Forgive me starting with a cliché, financial jargon that has recently crept into the tech lexicon, but I’m afraid I have to talk about “moats”. Popularized decades ago by Warren Buffett to refer to a company’s competitive advantage, the word found its way into Silicon Valley presentations when it supposedly leaked from Googletitled “We don’t have a moat and neither does OpenAI,” he feared that open-source AI would plunder Substantial Tech’s castle.
After several years, the castle walls remain protected. Apart from a brief panic attack when DeepSeek first appeared, open-source AI models did not perform significantly better than proprietary models. Still, none of the pioneering labs – OpenAI, Anthropic, Google – have anything to talk about.
The company that has a moat is Nvidia. CEO Jensen Huang called him his most valuable “treasure.” This is not, as you might assume for a chip company, a hardware company. It’s something called CUDA. What sounds like a chemical banned by the FDA may be the only real moat in artificial intelligence.
CUDA technically stands for Compute Unified Device Architecture, but similar laser Or divingno one bothers to develop an acronym; we just say “KOO-duh”. So what is this extremely crucial treasure used for? If forced to answer in one word: parallelism.
Here’s a basic example. Let’s assume that we ask the machine to fill in the 9×9 multiplication table. Using a single-core computer, all 81 operations are performed diligently, one after the other. However, a GPU with nine cores can allocate tasks so that each core occupies a different column – one from 1×1 to 1×9, another from 2×1 to 2×9, etc. – for a ninefold enhance in speed. Contemporary GPUs can be even smarter. For example, if they are programmed to recognize commutativity – 7×9 = 9×7 – they can avoid duplicating work, reducing 81 operations to 45, which almost reduces the workload. When a single course of training costs a hundred million dollars, every optimization counts.

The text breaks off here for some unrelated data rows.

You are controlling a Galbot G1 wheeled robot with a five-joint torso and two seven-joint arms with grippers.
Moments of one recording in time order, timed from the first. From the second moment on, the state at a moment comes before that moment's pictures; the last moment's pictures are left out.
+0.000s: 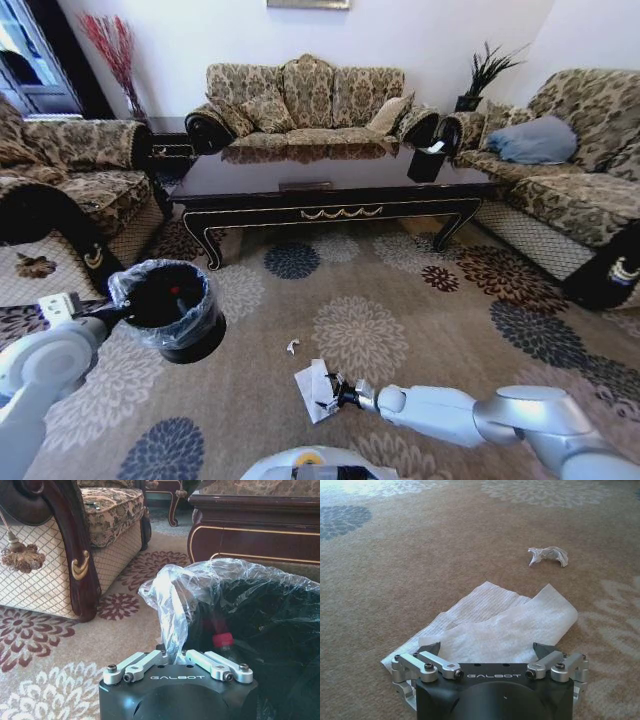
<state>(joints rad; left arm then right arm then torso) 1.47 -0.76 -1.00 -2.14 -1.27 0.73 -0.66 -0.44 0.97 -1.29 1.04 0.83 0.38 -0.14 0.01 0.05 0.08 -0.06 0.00</state>
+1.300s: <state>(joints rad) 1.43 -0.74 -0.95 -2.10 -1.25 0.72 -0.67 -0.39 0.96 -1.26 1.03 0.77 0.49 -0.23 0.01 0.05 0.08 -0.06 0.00</state>
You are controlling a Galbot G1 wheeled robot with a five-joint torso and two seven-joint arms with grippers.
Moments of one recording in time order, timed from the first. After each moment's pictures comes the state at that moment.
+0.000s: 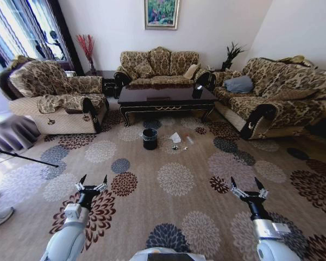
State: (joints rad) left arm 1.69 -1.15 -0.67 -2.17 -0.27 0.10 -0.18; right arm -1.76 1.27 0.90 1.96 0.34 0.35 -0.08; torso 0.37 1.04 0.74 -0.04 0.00
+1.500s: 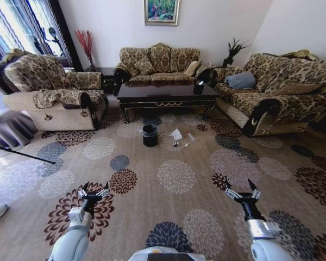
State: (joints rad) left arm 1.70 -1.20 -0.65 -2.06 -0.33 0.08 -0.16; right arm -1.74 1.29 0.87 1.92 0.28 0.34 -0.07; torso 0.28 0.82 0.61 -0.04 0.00
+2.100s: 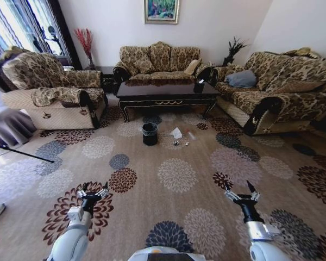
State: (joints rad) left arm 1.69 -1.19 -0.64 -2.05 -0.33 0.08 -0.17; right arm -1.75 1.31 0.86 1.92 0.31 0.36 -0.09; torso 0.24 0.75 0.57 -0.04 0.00
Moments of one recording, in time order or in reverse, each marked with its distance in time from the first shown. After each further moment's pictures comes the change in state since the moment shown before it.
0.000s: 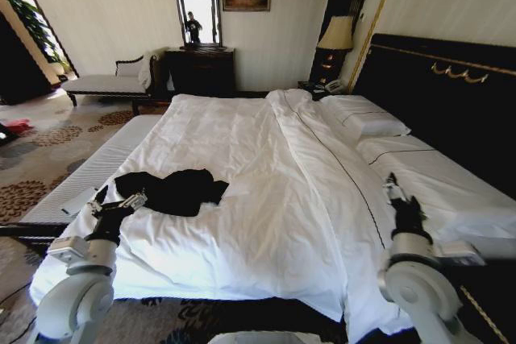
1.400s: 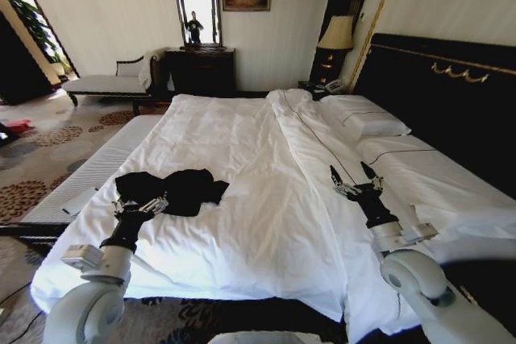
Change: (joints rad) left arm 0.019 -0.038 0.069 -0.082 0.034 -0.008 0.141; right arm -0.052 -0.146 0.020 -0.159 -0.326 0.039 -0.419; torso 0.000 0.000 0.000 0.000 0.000
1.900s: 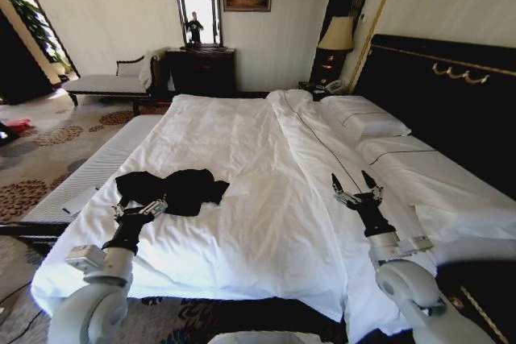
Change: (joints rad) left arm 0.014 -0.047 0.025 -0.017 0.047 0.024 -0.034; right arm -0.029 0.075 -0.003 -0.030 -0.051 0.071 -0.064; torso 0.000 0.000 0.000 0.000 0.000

Nvidia GPUs were originally built for rendering graphics in video games. In the early 2000s, Stanford graduate student Ian Buck, who first encountered GPUs as a gamer, realized that their architecture could be reused for general high-performance computing applications. He created a programming language called Brook, was hired by Nvidia, and led the development of CUDA with John Nickolls. If AI ushers in an era of constant underclass white-collar workers and autonomous weapons, just know that it will be because someone, somewhere, is playing Moose I thought a demon’s scrotum was supposed to vibrate at 60 frames per second.
CUDA is not a programming language itself, but a “platform”. I apply this weasel word because, just as The Novel York Times is a newspaper that is also a gaming company, CUDA has, over the years, become a nested suite of artificial intelligence software libraries. Each feature reduces the time of individual math operations by nanoseconds – collectively, they make GPUs, in industry jargon, work brrr.
Contemporary graphics A card is not just a circuit board filled with chips, memory and fans. It is a convoluted combination of cache hierarchies and specialized units called “tensor cores” and “streaming multiprocessors”. In this sense, what chip companies sell is like a professional kitchen, and more cores are like more grilling stations. But even a kitchen with 30 grilling stations won’t run faster unless a skilled chef deftly assigns tasks – just like CUDA does with GPU cores.
To extend this metaphor, hand-tuned CUDA libraries optimized for single-die operations are the equivalent of kitchen tools designed for one task and nothing more – cherry pitters, shrimp peelers – that are a delight for home cooks, but not when you have 10,000 shrimp entrails to pull out. Which brings us back to DeepSeek. Its engineers went below this already deep layer of abstraction to work directly in PTX, a sort of assembly language for Nvidia GPUs. Suppose the task is to peel garlic. An unoptimized GPU would say, “Peel your skin with your nails.” CUDA may instruct: “Break the clove with the flat part of the knife.” PTX allows you to dictate each subinstruction: “Raise the blade 2.35 inches above the cutting board, position it parallel to the equator of the clove, and strike down with the palm of your hand with a force of 36.2 newtons.”